I was responsible for this matter for two years and I regret, as does the present Minister in that Department, the slowness of progress with the legislation, but notwithstanding the internal problems we are now in a position to bring forward the Bill, publication and design of which have nothing to do with any extraneous factors to which the Deputy referred.

Has the legislation been watered down?

To the best of my knowledge it has not been watered down. I assure the House I have not intervened in any way — I am the person who would have made such an intervention — to dilute, alter or distort the Bill.

The Minister said that the speed of change in the past four years has made it virtually impossible to make a decision on the third banking force. Could I put it to the Minister that the dead hand of Government in that time has significantly affected the TSB's opportunities for expansion in the banking world, has had a serious effect on the morale of staff etc. and that it is very unfair, nearly dishonest at this stage, of Government to have made no decision about a bank that has had opportunities but has been prevented from moving in any direction because of Government indecision?

That observation can be made and it concerns me.

I put it to the Minister that, as he sees some validity in that, he should either make public his decision not to proceed as outlined in the lifetime of this Government or do something about the TSB. To leave it in limbo at the end of 1996 is unacceptable on the basis of the argument I have put forward to him and he should not do so.

My career in politics has been characterised at all times by taking action and making decisions and I do not propose to alter that career pattern.

In response to my colleague, Deputy Michael Ahern, on 25 September 1996 regarding the possible sale of the TSB, the Minister said that this is a delicate and complex matter. Did he have in mind the delicacy of the matter as it relates to the reported difficulties between himself and the Tánaiste regarding his proposals and the Tánaiste's objections to them?

On the contrary, I had in mind the very delicate and complex matter that while the State is the beneficiary of the proceeds we cannot in any way legally write the conditions under which it is sold, nor can we write conditions into the clause that protects the interests of the customers and staff. Getting an agreement by way of privately arranged sale which was originally proposed when Deputy McCreevy and I shared the same Government benches would, were I to bring that proposal to the floor of this House, leave me open to legitimate criticism from everyone in this House.

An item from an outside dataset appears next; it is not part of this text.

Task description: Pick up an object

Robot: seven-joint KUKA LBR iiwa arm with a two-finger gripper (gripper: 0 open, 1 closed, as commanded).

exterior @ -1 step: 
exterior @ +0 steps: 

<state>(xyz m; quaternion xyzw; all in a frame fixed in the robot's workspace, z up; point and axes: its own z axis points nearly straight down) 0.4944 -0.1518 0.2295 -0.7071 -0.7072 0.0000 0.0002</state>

It could have been said that I had acquiesced to a sale which had not been subject to the normal scrutiny of public tender and had not taken into account the interests of either the staff or the customers.

I must have regard to the legalities of the situation which were put in place by a Government of which Deputy McCreevy's party was part. Legislation was enacted in 1989 which gave the Minister of the day no control over the direction in which that bank could go other than to be the end beneficiary of the proceeds. I am trying to deal with that situation which of its complex nature is highly delicate.

Is the Minister saying that the existing law is inadequate? If it has been inadequate and it has been a problem for him for the past four years, why has he not said so before in this House?

I have always alluded to the legal relationship between the Department of Finance and the Minister for Finance of the day and the statute that currently governs the TSB.